Yes agriculture gave us "civilization" which gave us many wonderful things but most people's health and quality of life suffered. One of the big things is that they quit eating meat (shades of last post), probably not by choice and the variety of their diet became extremely restricted. He mentions the IceMan they found in the alps who had sixty types of plants in his gut when he died. That was one day's intake. We have maybe a dozen, if we're lucky and with most people it's not the most healthy dozen.

He then gets into the strangle hold that a few companies have on the food supply and how they use this to drive out family farmers and control what we eat. One example he gave is the ubiquitous corn sugar which is now in everything. I've tried to buy products without it and couldn't. This hidden sugar is making us a nation of fatties without us knowing why and all the increase the profits of a few companies who can make millions off corn sugar.

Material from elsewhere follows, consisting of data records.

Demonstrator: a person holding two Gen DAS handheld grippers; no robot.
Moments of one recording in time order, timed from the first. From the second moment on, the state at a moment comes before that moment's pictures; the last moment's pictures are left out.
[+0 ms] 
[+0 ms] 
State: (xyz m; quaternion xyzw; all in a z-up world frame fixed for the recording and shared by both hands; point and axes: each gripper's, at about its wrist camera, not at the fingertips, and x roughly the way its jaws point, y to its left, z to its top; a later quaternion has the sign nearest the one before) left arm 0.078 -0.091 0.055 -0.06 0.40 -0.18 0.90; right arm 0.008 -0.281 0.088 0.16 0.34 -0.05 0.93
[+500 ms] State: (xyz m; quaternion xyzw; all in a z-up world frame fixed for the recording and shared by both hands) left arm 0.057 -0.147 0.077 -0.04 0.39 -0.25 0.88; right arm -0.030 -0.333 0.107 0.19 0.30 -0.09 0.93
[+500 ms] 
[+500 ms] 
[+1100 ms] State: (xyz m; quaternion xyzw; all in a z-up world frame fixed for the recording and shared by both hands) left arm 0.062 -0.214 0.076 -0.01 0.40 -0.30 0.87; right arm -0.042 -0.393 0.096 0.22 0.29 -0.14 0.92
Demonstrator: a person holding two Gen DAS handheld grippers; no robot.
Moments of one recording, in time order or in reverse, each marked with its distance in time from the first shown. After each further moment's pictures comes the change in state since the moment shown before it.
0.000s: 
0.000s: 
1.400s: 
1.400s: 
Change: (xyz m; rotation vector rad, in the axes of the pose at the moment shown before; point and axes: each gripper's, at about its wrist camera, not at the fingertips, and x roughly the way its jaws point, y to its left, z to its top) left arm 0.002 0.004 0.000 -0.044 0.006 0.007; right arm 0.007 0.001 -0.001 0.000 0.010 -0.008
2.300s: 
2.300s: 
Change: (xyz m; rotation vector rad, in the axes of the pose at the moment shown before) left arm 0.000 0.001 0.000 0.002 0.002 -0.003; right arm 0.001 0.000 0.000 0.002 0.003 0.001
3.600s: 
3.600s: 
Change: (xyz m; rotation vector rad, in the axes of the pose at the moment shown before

Through the book I'm agreeing and thinking he's right but at the same time I'm in favor of free enterprise and wonder what can be done without violating that. Not that much of the food industry is really free enterprise, but privilege bought from every administration, democrat and republican, including Mr. I'm so pure and righteous Carter. It's ok for him to tell us we're too stupid to fill out a ballot correctly but he has no problem with taking money to give farm subsidies which help, not the farmer, but the food companies, which he knew when he did it since it was the food companies that gave him the money. As they gave it to the Bushes and to Clinton. Not a one of them turned it down and it was substantial. One person in the industry that Manning talked to admitted that they give to both parties and both parties take it gladly. Well, we've just found where our politicians are non-partisan.

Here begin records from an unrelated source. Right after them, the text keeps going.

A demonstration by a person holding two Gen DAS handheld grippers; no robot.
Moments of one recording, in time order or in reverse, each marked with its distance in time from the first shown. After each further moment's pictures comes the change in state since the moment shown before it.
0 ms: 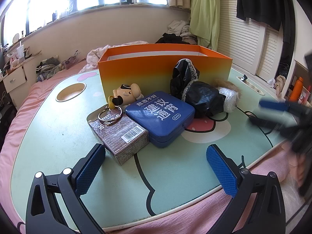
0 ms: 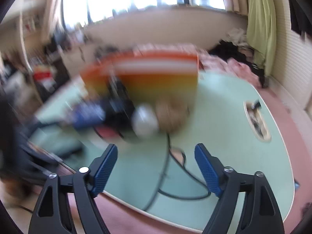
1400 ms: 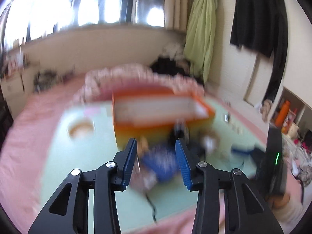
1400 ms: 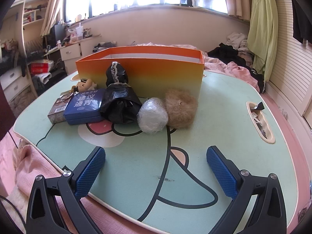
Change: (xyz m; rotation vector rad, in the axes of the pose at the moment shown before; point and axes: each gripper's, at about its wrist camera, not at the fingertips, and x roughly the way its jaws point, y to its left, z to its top) left arm -0.078 0.020 0.083 -0.020 -0.150 -0.061; right arm 0.009 0.008 -0.006 -0.031 -0.050 -0.013
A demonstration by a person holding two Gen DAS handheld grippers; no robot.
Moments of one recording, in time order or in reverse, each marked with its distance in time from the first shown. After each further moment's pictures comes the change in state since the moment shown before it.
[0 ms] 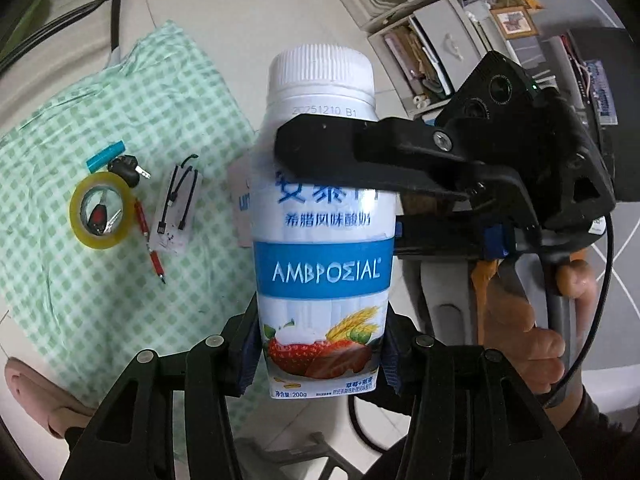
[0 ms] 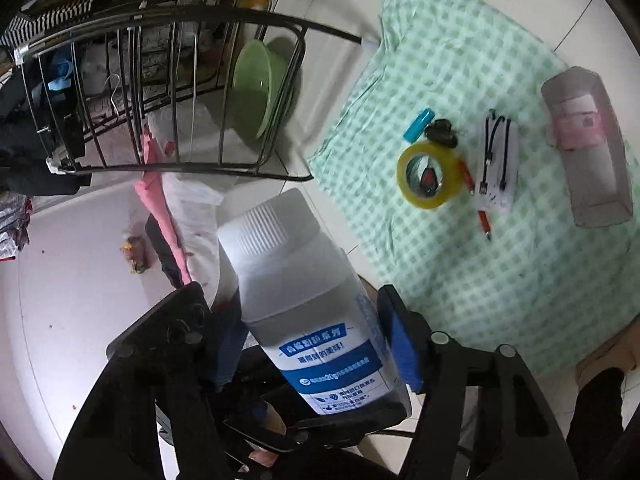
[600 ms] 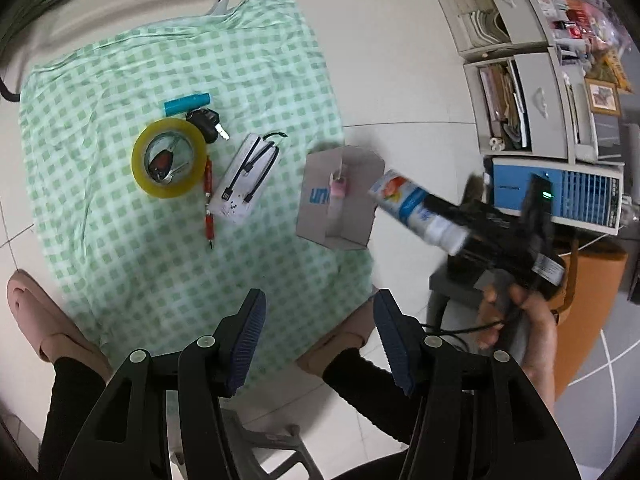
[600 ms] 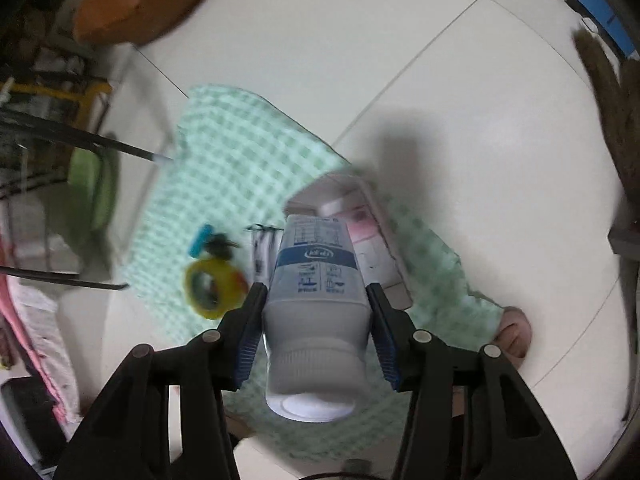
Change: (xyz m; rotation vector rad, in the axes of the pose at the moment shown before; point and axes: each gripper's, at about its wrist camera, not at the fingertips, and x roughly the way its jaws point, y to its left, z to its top) left arm -0.007 0.068 -0.009 -0.312 0.020 0.128; right arm -0.064 -0.089 0.047 0.113 -0.293 -0.651
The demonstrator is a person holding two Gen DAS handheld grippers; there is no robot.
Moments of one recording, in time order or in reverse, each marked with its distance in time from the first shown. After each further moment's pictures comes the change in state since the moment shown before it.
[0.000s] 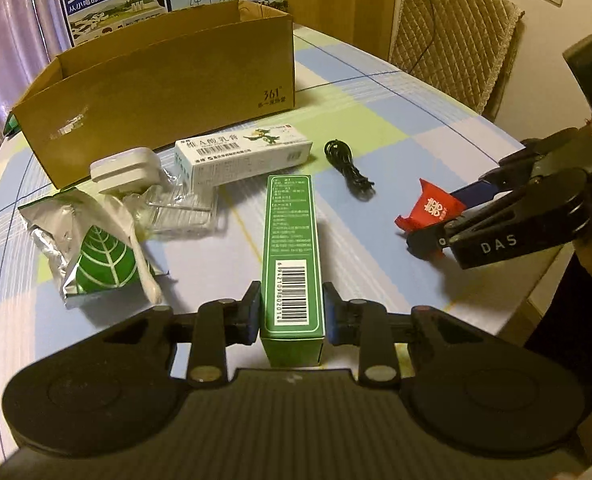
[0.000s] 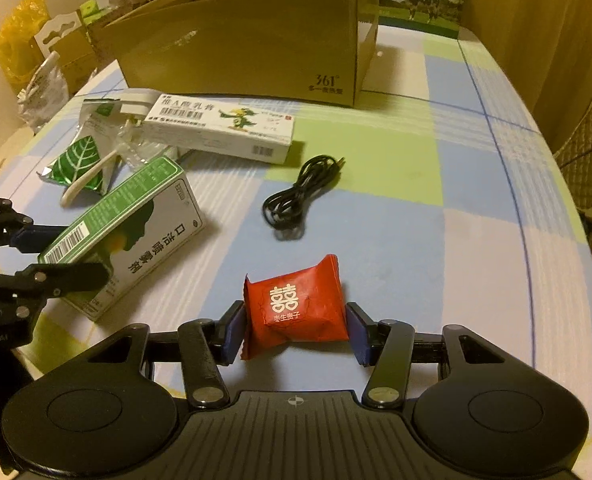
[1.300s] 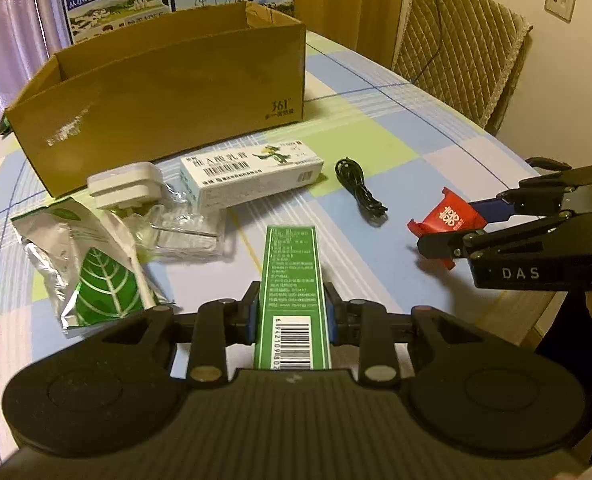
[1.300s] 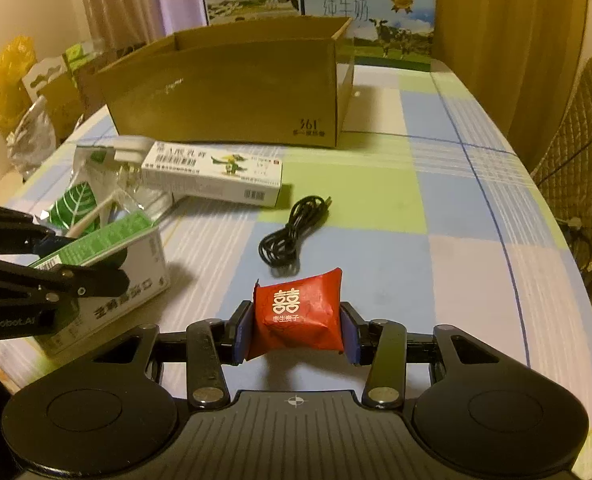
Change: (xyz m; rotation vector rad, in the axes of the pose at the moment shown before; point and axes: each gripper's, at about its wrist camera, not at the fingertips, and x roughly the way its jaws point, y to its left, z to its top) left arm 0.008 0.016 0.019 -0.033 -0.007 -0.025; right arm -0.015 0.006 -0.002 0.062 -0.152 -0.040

I digress, I was wondering what I could do and the author says to quit eating food that goes through the big companies. To buy food at farmers markets and even organic food from organic food stores as the fact that it's organic almost without exception means it didn't go through the handful of large food companies. This is what I'm doing anyway. Yeah! I even bite the bullet and try to buy as much of my meat from farmers markets or health food stores since the animals are raised without additives and often free range. There is one farmer's market where I can get free range beef, chicken and lamb. Unfortunately its early on Sunday morning, clear across town and one mile beyond the bus, but I do get to it when I can. Good stuff!

Another thing the farmer's markets have is a wider variety of little seen varieties that don't ship well but are so much fun to try out, and are in danger of being lost forever. This is also one reason I buy beans and such from Native Seed Search who is trying to preserve the wide variety of beans and other desert varieties. Yesterday I got a Sharlynn melon at a local store which will be fun to try. I enjoy eating purple potatoes and yellow tomatoes and strange squashes. I usually by my bread at a local bakery which has such yummy stuff. They make a rosemary bread that is fantastic. It is so good with peanut butter. I kid you not.

Yes this way is more expensive but it's just me and I can afford it if I'm careful. After reading the book I looked in my cupboards and found all kinds of food that I've bought and never eaten. I could probably exist nicely on just that for a month, but I do have a goal to get through a bunch of the stuff in the cupboard corners also. It's good stuff. I just stick it in the cupboard and forget it's there. This way of eating means taking your lunch to work but I usually do anyway.

Manning also hunts and picked up a bison from a bison farm, but I don't think I'll go that far. For one thing I don't know that I would trust myself with a gun and it's really expensive to get all the stuff you need to hunt. I'll stick with supporting the small farmers who are raising range fed animals and treating them decently and not just medicating them.